IBM unlocks secrets of life
Computing visits Big Blue's life sciences research centre in New York to see the latest developments
Over the next 10 years, IT is expected to herald a revolution in the drugs and medical industries.
IBM's life sciences team is at the forefront of developments that will play a major role in this new era of information-based medicine. Computing last week visited its New York research centre to see the latest work.
'More has happened, faster than expected, in turning data into practical solutions,' said IBM life sciences solutions general manager Carol Kovac.
'While this is mostly a long-term project, the last three years has seen an increase in activity, and many more solutions come to market.'
Over the last decade, scientists have developed various tools for pattern matching and discovery and creating new techniques for data mining. The potential rewards are enormous.
'If you can add molecular data to existing clinical trials, you can make research more specific and then target drugs far more specifically to individual user's needs,' said IBM life sciences clinical genomics team leader Kareem Saad.
IBM is working with a range of universities and other partners to study a variety of diseases in depth.
'What was fascinating for me to discover was that in groups of patients with pulmonary conditions [lung disease], 50 per cent of them have a specific risk, such as smoking. But the other half had nothing, no specific risk that could lead to the same disease,' said Saad.
'The same, although in slightly less than half of the patients, holds true for cardiovascular disease and breast cancer. We hope to make a move to specific subsets of major diseases, rather than stay with our current "one size fits all" solution for drugs.'
Saad says that IT is a critical component in achieving more personalised medicine, but it also requires a change in the whole industry.
'IT is just an enabler to the new way of working with drugs,' he said.
Dealing with the genome Ajay Royyuru, manager for IBM's computational biology centre, says the sequencing of the human genome has shifted the field of biology considerably.
'The old way for biologists to learn was top down, like high school students dissecting a frog to see what's inside. The new way is to look at an object's genome sequence and see what the precise makeup of it is,' he said.
But the genome is just the beginning of a long journey.
'Getting the genome sequence is like getting a book filled with all the part numbers for a Boeing. You have no idea what those parts are, what they do, or how they interact with other parts, but it does give you a starting point to work up from. It enables biologists to build models based on the basic information.'
The challenge for IBM is figuring out how IT can be used to help transform the massive amounts of data being discovered into meaningful knowledge.
Royyuru says IT is being used to help sequence assembly algorithms, perform molecular modelling and structure prediction and generate complex cell and organ simulations.
IBM researchers are drawing on a diverse range of disciplines, such as knowledge management, visual data analysis, grid computing and data mining and management.
Pattern discovery Bioinformatics and pattern discovery group manager Isidore Rigoutsos says biotech opens up a new set of challenges for IT.
'At every level of the biological hierarchy there's tons of data to be analysed. And as we aren't able to query for "like" text, because we often don't know what we're searching for, this kind of data requires a change in the way that queries are performed.'
Along with the numerous algorithms for pattern and association discovery that IBM has developed, it has also created an online library, called Bio-dictionary.
'These tools allow researchers to input an unknown genetic sequence, analyse it to find patterns and then compare those results to known sequences in the dictionary that have been discovered by others, which provides a tremendous help to researchers,' said Rigoutsos.
IBM is making many of the tools freely available for use on its website.
IT infrastructure All this begs the question of how IBM plans to make any revenues from its research.
'There is a major need for IT infrastructure, including high-performance hardware and more advanced software tools, which make up about half of IBM's life sciences revenues,' said Kovac.
The other half is mostly made up of specialist services that the company sells to firms in the biotechnology sector.

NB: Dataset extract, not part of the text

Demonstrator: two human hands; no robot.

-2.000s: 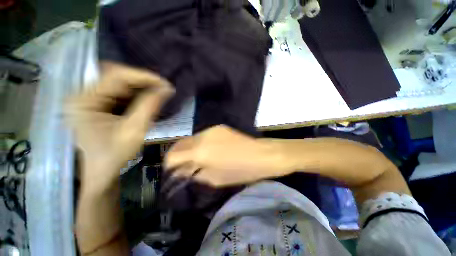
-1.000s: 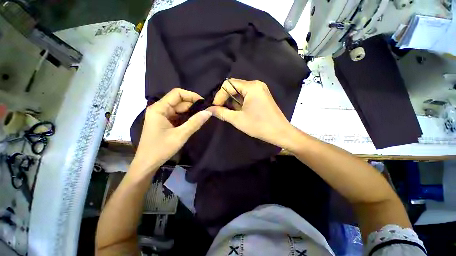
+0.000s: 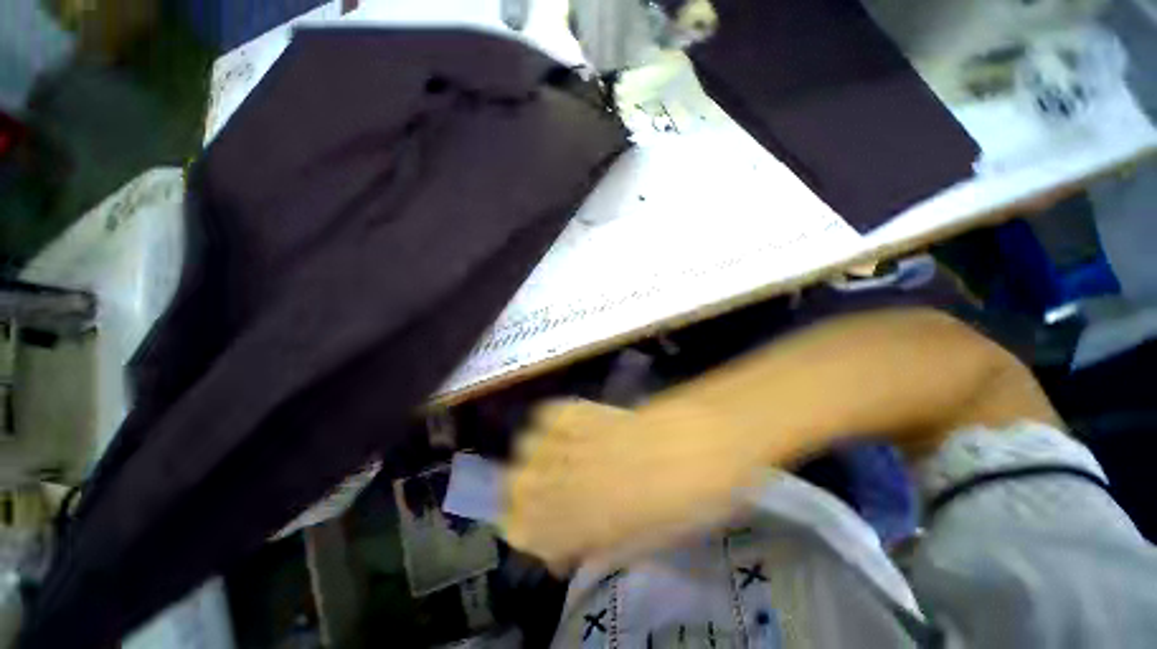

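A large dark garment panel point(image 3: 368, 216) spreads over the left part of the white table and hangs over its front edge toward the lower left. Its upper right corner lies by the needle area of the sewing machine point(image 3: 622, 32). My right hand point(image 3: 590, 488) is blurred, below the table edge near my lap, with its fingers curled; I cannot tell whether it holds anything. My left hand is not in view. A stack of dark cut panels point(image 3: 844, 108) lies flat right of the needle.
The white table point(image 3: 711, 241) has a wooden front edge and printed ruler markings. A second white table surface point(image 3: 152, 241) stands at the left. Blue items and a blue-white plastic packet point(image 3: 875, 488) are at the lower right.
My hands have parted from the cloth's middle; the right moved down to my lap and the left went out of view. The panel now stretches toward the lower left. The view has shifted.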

Biotech research is also particularly compute-intensive, which led IBM to start research dedicated to building Blue Gene, the world's most powerful supercomputer.
In time, the unit's research into advanced servers will pay off with new technologies that can be integrated with the other server products.
And if, as predicted, life sciences become the hot technology for the 21st century, IBM should see major demand for its on-demand IT infrastructure, bespoke tools, and the substantial expertise it has developed.
Blue Gene In 1999, IBM Research announced its five-year, $100m Blue Gene project to build a petaflop (1,000,000,000,000,000 operations per second) supercomputer to handle complex simulations such as protein folding.
The first release, Blue Gene/L, is planned for the end of 2004 and will feature 65,536 computing nodes, each containing two processors, four maths engines and 4MB of memory.
IBM says the Linux-based Blue Gene/L will be equal to the power of all the top 500 existing supercomputers together - but only about a third as powerful as the Blue Gene/P release planned for late 2006.